# Specific 3D Printers, Scanners, & Hardware > Hyrel 3D Printer Forum >  Hyrel Announces: Shark 5 - 5w Laser Head

## Davo

Video of the laser in action. This will be available from one of our partners.

----------


## jimc

thats cool davo. so a 5 watt laser will be strong enough to cut through what? plywood, plexi?

----------


## Davo

jimc, 

That depends on a few things:

1. How well the material's chemical composition cuts at 808nm;
2. What color the material is (how reflective); and
3. What print (movement) speed (how long the beam spends on that area) you use. 

I've been using a 3w prototype laser maxed out, and set the print speed as needed. For example, I cut 1" thick, medium grey foam at 72mm/min, or 1.2mm/sec.

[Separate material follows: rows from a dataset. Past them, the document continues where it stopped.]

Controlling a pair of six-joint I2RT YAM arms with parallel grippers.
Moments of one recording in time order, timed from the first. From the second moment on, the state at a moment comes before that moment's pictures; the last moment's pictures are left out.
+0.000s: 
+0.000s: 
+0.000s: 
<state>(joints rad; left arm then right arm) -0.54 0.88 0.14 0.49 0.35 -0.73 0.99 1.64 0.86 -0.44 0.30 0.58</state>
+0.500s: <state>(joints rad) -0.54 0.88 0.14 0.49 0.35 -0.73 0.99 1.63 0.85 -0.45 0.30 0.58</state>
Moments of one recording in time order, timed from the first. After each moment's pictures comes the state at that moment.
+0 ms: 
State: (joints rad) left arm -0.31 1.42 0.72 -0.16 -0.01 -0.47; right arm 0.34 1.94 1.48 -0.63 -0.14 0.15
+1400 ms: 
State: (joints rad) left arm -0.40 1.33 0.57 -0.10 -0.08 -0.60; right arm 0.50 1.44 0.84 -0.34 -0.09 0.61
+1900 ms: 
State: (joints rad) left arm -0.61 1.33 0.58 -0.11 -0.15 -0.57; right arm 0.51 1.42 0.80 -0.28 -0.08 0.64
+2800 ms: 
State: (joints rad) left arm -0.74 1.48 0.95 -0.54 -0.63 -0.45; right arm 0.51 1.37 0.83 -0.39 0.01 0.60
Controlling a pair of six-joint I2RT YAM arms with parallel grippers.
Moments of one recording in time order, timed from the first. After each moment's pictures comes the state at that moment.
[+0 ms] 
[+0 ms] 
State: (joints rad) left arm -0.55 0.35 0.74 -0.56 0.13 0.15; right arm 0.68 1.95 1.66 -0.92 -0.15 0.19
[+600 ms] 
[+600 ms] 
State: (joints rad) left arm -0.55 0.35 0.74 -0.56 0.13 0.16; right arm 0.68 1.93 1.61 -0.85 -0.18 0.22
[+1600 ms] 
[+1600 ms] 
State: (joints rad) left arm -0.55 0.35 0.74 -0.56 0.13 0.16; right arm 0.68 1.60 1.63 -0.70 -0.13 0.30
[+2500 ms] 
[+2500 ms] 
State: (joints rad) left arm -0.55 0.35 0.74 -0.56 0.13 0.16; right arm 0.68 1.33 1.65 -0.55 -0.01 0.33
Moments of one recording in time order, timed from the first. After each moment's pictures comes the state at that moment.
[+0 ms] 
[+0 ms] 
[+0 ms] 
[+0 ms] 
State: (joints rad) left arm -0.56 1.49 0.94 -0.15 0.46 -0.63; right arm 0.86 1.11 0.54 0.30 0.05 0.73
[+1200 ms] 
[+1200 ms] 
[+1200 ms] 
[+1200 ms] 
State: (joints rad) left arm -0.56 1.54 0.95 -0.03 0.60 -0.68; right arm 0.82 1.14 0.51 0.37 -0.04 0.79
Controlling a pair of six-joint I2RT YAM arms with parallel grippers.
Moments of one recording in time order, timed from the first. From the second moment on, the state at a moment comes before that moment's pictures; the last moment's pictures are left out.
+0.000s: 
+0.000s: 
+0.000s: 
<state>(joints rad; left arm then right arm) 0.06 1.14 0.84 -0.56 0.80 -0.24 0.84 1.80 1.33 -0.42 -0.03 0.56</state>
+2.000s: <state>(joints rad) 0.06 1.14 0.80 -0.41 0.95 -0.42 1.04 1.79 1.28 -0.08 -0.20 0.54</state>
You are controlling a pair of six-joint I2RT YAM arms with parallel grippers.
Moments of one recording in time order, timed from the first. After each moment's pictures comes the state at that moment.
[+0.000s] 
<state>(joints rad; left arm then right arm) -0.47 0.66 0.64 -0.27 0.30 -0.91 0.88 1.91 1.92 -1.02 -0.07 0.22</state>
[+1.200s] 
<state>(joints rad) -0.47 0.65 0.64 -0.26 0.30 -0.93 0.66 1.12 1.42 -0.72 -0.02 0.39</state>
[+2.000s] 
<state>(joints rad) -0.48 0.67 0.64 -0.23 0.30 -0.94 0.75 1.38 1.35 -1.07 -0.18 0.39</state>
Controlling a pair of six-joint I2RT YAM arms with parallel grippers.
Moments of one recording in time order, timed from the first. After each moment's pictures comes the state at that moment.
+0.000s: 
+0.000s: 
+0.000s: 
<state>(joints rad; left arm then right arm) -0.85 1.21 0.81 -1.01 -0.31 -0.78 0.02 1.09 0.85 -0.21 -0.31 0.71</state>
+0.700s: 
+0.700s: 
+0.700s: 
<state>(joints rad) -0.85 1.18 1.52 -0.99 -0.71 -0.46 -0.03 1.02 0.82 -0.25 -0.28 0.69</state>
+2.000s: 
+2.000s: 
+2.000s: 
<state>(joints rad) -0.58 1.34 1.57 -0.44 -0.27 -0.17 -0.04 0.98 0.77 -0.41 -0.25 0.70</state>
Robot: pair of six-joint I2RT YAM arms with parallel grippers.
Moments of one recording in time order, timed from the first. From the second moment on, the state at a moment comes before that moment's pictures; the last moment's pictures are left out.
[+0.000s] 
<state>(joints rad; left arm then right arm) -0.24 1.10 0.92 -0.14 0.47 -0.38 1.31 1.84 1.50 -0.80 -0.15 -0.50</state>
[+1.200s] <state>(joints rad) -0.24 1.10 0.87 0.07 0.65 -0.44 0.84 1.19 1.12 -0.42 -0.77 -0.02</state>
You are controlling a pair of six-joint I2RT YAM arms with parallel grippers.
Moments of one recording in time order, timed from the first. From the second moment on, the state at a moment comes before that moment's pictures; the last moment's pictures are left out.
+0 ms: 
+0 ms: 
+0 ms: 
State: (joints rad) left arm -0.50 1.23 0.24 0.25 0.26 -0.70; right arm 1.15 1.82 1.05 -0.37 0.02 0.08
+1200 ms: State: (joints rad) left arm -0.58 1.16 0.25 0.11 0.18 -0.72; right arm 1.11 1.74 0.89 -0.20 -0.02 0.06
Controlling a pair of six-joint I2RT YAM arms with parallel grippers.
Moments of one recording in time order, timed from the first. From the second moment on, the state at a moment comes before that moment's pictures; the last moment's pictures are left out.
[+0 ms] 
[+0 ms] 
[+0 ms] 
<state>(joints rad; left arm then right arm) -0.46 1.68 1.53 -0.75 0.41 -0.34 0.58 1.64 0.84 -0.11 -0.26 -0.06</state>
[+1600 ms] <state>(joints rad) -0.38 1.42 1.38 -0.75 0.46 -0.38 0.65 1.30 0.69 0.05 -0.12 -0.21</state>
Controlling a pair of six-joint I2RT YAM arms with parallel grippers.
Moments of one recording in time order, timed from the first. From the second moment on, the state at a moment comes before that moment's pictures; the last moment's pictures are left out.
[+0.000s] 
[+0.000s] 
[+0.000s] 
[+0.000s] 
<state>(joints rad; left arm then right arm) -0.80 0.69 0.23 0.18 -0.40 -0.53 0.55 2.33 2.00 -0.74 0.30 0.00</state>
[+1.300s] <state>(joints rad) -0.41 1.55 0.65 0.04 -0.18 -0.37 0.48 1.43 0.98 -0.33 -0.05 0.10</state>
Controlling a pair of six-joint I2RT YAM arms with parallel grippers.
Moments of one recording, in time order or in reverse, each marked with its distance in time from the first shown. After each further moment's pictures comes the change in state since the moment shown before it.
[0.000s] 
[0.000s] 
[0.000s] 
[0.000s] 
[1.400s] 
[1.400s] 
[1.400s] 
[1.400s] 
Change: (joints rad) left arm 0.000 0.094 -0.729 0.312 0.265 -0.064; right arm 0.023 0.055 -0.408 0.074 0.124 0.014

I haven't cut with the 5w laser yet, but with 66% more power, I should be able to cut a good bit faster - maybe 1.5 or 1.6 mm/sec.

----------


## curious aardvark

so how'd you get fozzy the bear to narrate the video ? 
;-)

----------


## jimc

Interesting. Once you start cutting with the 5w and put it through its paces please post it up here.

----------


## Davo

ca: Heh. Fozzie is also the director, cameraman and editor. We're trying to get a video out of him every week, plus his fine assembly work (he assembles the print heads).  :Smile: 

jimc: Will do.

----------